With a new petition filed in Boulder’s climate case, the U.S. Supreme Court has a fresh opportunity to weigh in – and put a stop to – the climate litigation campaign.   

Energy producers are asking the Supreme Court to review the Colorado Supreme Court’s May decision allowing Boulder’s climate lawsuit to proceed, arguing that state courts have no business dictating the cost of energy for the rest of the country.  

The appeal from the defendants asks the Supreme Court to consider the same question Colorado justices considered: 

“Whether federal law precludes state-law claims seeking relief for injuries allegedly caused by the effects of interstate and international greenhouse-gas emissions on the global climate.” 

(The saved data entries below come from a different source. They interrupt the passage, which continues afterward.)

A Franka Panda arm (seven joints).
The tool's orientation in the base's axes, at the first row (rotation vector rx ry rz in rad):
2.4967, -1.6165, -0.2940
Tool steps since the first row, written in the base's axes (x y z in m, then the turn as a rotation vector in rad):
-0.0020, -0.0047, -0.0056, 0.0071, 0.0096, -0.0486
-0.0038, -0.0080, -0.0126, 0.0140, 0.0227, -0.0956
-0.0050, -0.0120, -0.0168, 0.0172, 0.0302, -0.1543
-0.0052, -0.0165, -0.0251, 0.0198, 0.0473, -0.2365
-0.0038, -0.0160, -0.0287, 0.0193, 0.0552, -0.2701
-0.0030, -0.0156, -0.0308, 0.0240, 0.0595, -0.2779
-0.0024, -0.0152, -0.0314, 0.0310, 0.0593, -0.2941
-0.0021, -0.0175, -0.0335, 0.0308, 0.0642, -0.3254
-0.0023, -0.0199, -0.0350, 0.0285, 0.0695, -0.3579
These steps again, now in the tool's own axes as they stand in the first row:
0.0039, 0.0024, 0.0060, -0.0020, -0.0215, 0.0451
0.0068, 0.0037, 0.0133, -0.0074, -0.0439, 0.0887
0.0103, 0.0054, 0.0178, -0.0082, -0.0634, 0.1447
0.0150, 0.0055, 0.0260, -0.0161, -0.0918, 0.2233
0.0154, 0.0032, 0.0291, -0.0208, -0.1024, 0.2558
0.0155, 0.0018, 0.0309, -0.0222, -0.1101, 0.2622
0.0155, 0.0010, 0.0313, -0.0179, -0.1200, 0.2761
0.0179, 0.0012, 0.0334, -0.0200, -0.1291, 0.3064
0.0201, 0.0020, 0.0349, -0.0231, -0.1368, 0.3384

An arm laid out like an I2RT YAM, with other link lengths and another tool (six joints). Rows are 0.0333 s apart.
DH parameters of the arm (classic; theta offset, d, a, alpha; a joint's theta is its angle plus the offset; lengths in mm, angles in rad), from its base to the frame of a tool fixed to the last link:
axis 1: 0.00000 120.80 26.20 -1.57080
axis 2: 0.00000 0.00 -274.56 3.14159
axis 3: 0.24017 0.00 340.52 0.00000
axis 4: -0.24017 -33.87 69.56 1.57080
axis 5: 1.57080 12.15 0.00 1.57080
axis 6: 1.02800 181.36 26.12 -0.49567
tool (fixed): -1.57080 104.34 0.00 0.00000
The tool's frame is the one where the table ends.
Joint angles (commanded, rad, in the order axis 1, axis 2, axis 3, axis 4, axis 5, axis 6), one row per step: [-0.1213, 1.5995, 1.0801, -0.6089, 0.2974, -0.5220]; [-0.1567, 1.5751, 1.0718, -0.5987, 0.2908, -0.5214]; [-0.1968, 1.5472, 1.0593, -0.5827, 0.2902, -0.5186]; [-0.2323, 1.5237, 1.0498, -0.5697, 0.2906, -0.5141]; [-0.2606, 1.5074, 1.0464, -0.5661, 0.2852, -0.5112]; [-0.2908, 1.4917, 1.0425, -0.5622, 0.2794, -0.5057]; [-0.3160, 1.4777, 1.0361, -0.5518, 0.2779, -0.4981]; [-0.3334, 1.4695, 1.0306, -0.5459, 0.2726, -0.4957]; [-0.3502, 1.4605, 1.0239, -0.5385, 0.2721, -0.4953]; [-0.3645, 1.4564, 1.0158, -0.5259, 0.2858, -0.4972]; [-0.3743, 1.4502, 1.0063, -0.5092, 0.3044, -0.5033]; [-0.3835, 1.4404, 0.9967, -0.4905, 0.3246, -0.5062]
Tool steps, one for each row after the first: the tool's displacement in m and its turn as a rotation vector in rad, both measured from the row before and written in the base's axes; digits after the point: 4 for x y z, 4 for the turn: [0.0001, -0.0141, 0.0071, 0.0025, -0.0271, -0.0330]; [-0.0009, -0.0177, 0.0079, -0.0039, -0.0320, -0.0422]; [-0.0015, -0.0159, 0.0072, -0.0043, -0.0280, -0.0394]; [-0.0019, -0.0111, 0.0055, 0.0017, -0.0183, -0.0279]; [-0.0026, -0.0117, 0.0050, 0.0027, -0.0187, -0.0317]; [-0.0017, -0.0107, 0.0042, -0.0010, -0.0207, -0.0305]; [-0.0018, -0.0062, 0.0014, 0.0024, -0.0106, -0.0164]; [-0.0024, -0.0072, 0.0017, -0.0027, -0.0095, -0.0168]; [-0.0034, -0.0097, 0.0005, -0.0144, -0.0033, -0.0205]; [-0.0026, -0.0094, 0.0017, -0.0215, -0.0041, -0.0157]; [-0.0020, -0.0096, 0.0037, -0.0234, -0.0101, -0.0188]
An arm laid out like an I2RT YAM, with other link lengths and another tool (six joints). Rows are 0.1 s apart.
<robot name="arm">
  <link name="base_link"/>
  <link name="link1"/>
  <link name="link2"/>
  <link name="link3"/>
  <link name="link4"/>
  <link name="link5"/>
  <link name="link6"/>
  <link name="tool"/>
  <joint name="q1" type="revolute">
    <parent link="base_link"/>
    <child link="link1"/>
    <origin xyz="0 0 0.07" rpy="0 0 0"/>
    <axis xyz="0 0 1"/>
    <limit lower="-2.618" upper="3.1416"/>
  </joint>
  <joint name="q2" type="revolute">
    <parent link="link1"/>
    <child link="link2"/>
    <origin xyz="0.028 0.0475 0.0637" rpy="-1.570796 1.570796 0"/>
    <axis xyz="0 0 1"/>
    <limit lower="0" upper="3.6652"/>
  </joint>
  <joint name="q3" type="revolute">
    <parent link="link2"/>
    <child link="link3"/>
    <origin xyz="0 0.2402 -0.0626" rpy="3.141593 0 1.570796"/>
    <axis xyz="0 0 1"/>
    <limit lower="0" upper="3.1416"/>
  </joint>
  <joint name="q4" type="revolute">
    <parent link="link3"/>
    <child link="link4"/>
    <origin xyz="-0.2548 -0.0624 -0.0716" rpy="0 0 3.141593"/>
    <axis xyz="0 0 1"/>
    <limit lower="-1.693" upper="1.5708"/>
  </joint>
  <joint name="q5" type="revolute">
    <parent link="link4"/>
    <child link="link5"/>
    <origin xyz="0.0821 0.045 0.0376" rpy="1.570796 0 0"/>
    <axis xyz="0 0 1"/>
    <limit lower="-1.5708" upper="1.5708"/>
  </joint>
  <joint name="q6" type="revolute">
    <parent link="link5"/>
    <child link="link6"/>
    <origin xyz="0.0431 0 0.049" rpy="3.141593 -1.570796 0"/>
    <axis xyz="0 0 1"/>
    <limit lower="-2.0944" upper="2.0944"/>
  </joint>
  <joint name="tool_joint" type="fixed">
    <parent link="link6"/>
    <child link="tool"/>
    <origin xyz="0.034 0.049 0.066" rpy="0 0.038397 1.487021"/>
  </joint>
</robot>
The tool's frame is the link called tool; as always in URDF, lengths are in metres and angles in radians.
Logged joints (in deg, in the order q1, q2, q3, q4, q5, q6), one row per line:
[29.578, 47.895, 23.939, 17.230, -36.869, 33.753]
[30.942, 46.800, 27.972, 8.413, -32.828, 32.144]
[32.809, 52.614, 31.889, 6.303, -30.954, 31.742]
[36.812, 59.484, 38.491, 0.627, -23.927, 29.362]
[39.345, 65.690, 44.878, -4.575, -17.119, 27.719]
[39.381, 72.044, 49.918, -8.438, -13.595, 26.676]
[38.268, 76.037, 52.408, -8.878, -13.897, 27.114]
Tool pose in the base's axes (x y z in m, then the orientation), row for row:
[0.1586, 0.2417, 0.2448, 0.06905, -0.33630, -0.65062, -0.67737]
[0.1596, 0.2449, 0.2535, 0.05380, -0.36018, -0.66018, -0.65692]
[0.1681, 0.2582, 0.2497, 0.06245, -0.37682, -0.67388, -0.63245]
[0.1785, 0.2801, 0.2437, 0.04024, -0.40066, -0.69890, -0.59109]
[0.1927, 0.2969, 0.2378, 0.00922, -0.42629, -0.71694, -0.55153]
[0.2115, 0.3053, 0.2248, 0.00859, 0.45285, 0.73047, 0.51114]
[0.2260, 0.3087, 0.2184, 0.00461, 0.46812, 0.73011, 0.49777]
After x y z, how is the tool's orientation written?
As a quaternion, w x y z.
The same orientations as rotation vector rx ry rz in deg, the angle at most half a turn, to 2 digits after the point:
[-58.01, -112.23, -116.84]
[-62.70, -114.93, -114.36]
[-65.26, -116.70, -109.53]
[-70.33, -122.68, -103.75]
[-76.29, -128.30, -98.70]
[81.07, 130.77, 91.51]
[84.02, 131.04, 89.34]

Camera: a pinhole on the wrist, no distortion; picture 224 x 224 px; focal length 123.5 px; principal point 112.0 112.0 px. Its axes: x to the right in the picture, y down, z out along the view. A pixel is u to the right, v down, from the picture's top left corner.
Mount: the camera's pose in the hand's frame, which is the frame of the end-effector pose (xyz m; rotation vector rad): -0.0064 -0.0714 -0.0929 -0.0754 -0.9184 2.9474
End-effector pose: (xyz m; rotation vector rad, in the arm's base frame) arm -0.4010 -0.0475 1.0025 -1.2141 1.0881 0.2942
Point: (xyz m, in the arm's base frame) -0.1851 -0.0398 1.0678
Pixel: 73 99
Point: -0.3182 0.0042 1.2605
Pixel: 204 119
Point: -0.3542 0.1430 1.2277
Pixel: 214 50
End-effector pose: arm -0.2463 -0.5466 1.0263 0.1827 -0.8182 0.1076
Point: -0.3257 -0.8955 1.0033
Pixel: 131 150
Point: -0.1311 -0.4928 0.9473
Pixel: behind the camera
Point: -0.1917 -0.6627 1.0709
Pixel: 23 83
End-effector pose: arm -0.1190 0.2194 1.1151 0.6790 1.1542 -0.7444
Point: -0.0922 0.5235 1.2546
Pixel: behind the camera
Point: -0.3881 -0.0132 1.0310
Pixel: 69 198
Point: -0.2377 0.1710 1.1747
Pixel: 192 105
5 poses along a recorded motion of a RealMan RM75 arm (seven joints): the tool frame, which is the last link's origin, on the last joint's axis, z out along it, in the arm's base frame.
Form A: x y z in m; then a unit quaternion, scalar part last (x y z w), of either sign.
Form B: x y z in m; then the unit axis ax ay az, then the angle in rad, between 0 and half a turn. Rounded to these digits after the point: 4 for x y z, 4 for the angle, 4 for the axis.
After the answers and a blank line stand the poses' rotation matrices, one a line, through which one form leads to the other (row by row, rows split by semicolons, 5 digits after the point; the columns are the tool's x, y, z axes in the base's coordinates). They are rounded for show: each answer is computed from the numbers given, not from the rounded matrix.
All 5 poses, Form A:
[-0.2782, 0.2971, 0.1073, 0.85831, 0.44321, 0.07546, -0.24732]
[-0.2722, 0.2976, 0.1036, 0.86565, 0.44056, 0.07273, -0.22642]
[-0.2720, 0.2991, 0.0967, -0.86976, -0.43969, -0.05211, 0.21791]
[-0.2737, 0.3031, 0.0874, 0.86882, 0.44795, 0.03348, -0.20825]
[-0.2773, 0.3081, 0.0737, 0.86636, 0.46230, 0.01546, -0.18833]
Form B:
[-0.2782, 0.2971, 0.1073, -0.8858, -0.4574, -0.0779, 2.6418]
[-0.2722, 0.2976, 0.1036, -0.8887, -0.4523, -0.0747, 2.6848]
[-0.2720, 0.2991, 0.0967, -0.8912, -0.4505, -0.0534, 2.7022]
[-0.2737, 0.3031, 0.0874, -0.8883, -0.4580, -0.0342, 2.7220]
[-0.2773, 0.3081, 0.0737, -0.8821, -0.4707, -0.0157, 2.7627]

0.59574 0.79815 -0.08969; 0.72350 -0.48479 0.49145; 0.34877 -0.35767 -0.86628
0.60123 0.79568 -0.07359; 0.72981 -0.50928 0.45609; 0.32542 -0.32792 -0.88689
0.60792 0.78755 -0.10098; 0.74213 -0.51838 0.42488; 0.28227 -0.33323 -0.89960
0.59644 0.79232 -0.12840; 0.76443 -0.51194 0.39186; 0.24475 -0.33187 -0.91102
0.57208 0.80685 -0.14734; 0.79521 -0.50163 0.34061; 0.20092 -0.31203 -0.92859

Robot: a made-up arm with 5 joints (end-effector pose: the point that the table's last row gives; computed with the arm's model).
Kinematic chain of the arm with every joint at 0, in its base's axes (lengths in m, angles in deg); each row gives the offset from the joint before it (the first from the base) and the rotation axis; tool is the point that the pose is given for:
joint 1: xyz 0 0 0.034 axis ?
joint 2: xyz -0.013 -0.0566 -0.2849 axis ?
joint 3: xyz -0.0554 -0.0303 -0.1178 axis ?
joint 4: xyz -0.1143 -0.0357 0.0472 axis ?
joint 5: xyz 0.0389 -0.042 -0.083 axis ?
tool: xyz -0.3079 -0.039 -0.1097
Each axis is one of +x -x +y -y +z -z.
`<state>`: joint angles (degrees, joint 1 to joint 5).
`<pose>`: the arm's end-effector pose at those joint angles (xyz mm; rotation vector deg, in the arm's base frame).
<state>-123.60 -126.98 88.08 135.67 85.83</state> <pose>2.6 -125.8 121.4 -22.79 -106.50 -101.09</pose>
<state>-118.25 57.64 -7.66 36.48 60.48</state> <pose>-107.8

While the majority of justices on the Colorado Supreme Court ruled in favor of letting the case move forward in state court, the decision was not unanimous. As Colorado Justice Carlos Samour wrote in his May dissent: 

“The City of Boulder has no right to file claims that will both effectively regulate interstate air pollution and have more than an incidental effect on foreign affairs.” 

Plaintiffs Say Boulder Lawsuit is About “Systems Change”  

The Boulder case has barely budged after being filed seven years ago, while the broader Rockefeller-backed movement to sue energy producers has now spanned a full decade with little to show.  

In the courtroom, the Boulder plaintiffs have argued for years their case only seeks to recoup alleged costs tied to climate change. This was sufficient to convince the majority of the Colorado justices in May, who rejected companies’ claim that Boulder’s case is “an attempt to regulate GHG emissions.”   

However, city officials publicly argued in 2021 the lawsuit is actually a means of advancing a “fundamental systems change,” not merely a way to receive compensation for alleged climate change damages in the county. A memo prepared for a Boulder City Council study session in 2021 makes the true goal clear:   

Boulder has also been a national leader in exploring the use of the legal system in pushing for larger systems-level change. Both through its active participation in multi-jurisdiction efforts — like the Clean Power Plan Plaintiffs group — or its climate liability lawsuit with Boulder and San Miguel Counties against ExxonMobil and Suncor, Boulder has demonstrated that there are a range of different levers cities can take hold of to drive more fundamental systems change.” (emphasis added)

“Fundamental systems change” in this case is code for “increase the price of fossil fuels.” An Earthrights attorney representing the plaintiffs was even more explicit, telling a reporter in 2020 that a primary goal of the Boulder lawsuit is to raise the price of fossil fuel: 

“Whether that’s cutting back on the harmful activities, and/or to raise the price of the products that are causing those harmful effects so that if they are continuing to sell fossil fuels, that the cost of the harms of those fossil fuels would ultimately get priced into them.” (emphasis added) 

Unlike climate cases across the country, environmental activist group Earthrights International, as opposed to Sher Edling, represents the plaintiffs in Boulder.  

Constitutional Questions 

The energy companies appealing the Colorado decision to the U.S. Supreme Court argue that using litigation to dictate energy costs is precisely what the Constitution forbids, citing an amicus brief filed by the Trump administration before the Maryland Supreme Court: 

“Under our constitutional system, regulation of interstate pollution has always been primarily ‘a matter of federal, not state law.’”  

Regulation of GHG emissions is an inherently federal area necessarily governed by federal law, the petition goes on to argue. Congress has not permitted, and has actually preempted, state law on these matters, except for claims exclusively involving in-state emissions. 

The petition also notes the Trump administration’s recent executive order declaring its view that cases like Boulder’s are unconstitutional. In the April executive order, the President criticized these suits, arguing they “regulate energy beyond [the plaintiffs’] constitutional or statutory authorities and undermine[s] federalism by projecting the regulatory preferences of a few States into all States.” 

Courts Increasingly Tossing Out Climate Suits 

A lot has changed since the Supreme Court declined to consider a similar appeal in January from defendants in Honolulu’s climate case. Courts across the country, from New York to South Carolina, have dismissed complaints nearly identical to Boulder’s case.  

That makes the Colorado Supreme Court’s May decision an outlier. Over the last year: 

  • A South Carolina judge recently dismissed Charleston’s climate case with prejudice, warning of the “boundless” liability it would create if every weather event could be tied to global emissions. 
  • Other similar climate lawsuits have been dismissed in New York, New Jersey, and Pennsylvania, with courts concluding that state law is the wrong tool for addressing global climate change. 

BOTTOM LINE: There is a growing judicial consensus that cities and states cannot make energy policy through public nuisance suits that really seek to dictate energy costs for consumers. 

The Colorado Supreme Court’s opposite interpretation widens the split between the body and other courts, a divergence the U.S. Supreme Court may no longer be able to ignore.